No 16S hits to the plasmids. TW20 is listed as having 5 copies of the 16S rRNA gene: https://rrndb.umms.med.umich.edu/genomes/GCF_000027045.1
In summary, these sequences look like they come from TW20, or a very close relative (w/ one rrn gene changed).

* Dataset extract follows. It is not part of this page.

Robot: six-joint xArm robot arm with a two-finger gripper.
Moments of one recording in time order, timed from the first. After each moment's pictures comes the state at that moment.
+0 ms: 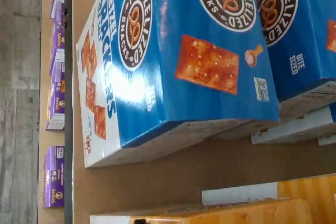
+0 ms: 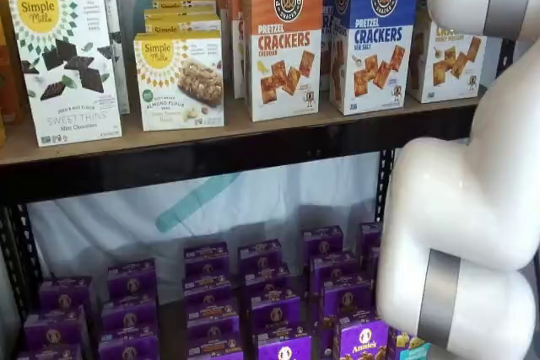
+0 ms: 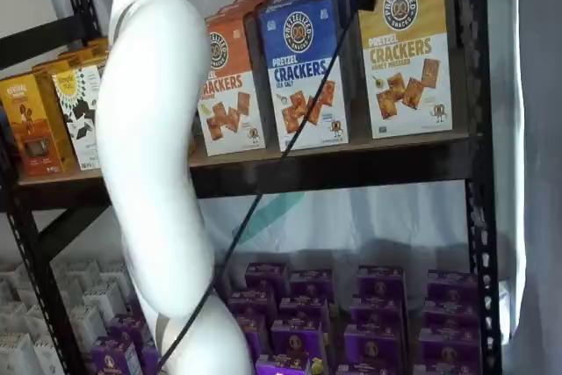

## Reference check against M1
In the Genome Announcement of S. aureus M1, https://doi.org/10.1128/genomeA.00336-13:
> The [M1] genome data have been deposited in GenBank with accession number HF937103 for the chromosome and HF937104 for the plasmid."
In a BLAST againt M1 (accession HF937103) 1 is an exact match, none of the others are. Also, only one rrn gene is found in the reference.
## Plot mismatch positions
Let us consider what we think are the true sequences, and plot their mismatches against sq1 (i.e. the M1 reference gene) and see if we can recapitulate Fig 2C.
Collect the mismatches between each sequence and the most abundant sequence.
```{r}
sq <- dd$sequence[2:5]
ref <- dd$sequence[[1]]
get_subs <- function(query, ref) {
al <- nwalign(query, ref)
subs <- dada2:::strdiff(al[[1]], al[[2]])
colnames(subs) <- c("pos", "sub", "ref")
subs$abund <- dd$denoised[query]
subs
}
subdf <- do.call(rbind, lapply(sq, get_subs, ref=ref))
```
Plot a version of Figure 2C based on the intra-ASV mismatches.
```{r}
tot.nt <- sum(nchar(dd$sequence) * dd$clustering$abundance)
ggplot(data=subdf, aes(x=pos, y=abund/tot.nt)) + geom_point(color="blue", shape="square", size=2) +
scale_y_log10(limits=c(0.00001,1), breaks=4^c(-7, -6, -5, -4, -3, -2, -1, 0),
labels=c("0.000061", "0.000244", "0.000977", "0.003906", "0.015625", "0.0625", "0.25", "1")) +
scale_x_continuous(limits=c(0, 1500), breaks=c(0, 300, 600, 900, 1200, 1500)) +
theme(panel.grid=element_blank(), panel.background=element_rect(fill="black")) +
ylab("Sequence error rate") + xlab("Base pair position in 16S gene")
```
Yep, that's the same plot (modulo the edge effect sub peak at ~1500, and the deletions). The non-random substitution hotspots at certain positions are just due to the incomplete reference genome with just 1 rrn operon.